Unnamed: 0,channel,x_utm,y_utm,elev,lat,lon,proj_x,proj_y,rel_err_x_%,rel_err_y_%
count,8621.0,8621.0,8621.0,8621.0,8621.0,8621.0,8621.0,8621.0,8621.0,8621.0
mean,4340.0,328542.016867,4408107.0,1246.363322,39.805661,-119.002911,328542.019233,4408107.0,7.201823e-07,3.455919e-07
std,2488.812669,315.289389,387.3409,8.228047,0.003543,0.003594,315.289343,387.3409,7.444794e-07,7.327726e-09
min,30.0,327805.46,4407385.0,1225.596,39.799102,-119.011341,327805.463652,4407385.0,-5.915396e-07,3.308577e-07
25%,2185.0,328319.53,4407777.0,1241.41,39.802657,-119.005445,328319.532566,4407777.0,7.113732e-08,3.394165e-07
50%,4340.0,328572.76,4408095.0,1249.188,39.805553,-119.002565,328572.758285,4408095.0,7.38464e-07,3.456509e-07
75%,6495.0,328804.42,4408429.0,1252.456,39.808617,-118.999964,328804.421477,4408429.0,1.345536e-06,3.517533e-07
max,8650.0,329135.41,4408838.0,1261.511,39.812319,-118.996102,329135.408767,4408838.0,2.021635e-06,3.603764e-07


In [26]:
df.hvplot.scatter(x='x_utm', y='rel_err_x_%', size=2) * hv.HLine(0)

In [27]:
df.hvplot.scatter(x='y_utm', y='rel_err_y_%', size=2)

In [28]:
df.hvplot.hist('rel_err_x_%')

In [29]:
df.hvplot.hist('rel_err_y_%')

Based on the above plots, the spreadsheet geolocation data is verified to be in the UTM 11N zone with the default false easting and northing settings.

## Check Missing Geolocation Values

Missing geolocation in the input spreadsheet is indicated with zero values.

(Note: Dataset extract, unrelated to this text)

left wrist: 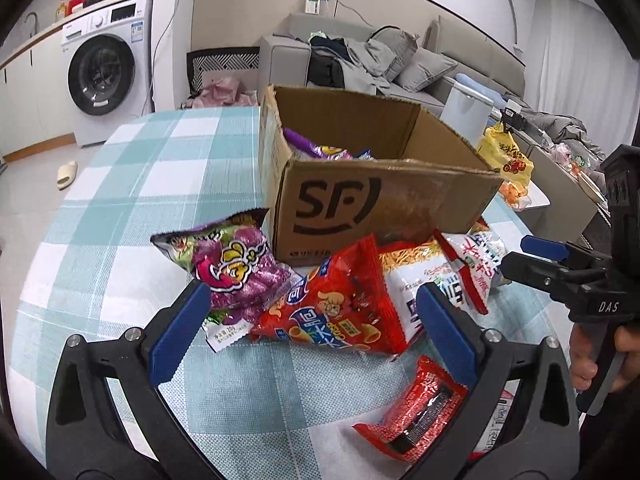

Below is what these values means when converted to lat/lon or UTM x/y.

From UTM (x=0, y=0) to lon/lat:

In [30]:
utm(0, 0, inverse=True)

(-121.48874388438719, 0.0)

From (lon=0, lat=0) to UTM x/y:

In [31]:
utm(0, 0)

(9628218.492713422, 19995929.886041995)

What happens if geospatial coordinate values are `NaN`?

In [32]:
utm(np.nan, np.nan)

(1e+30, 1e+30)

In [33]:
utm(np.nan, np.nan, inverse=True)

(1e+30, 1e+30)

The above does not look very helpful... Operations with `NaN`s should yield `NaN`s.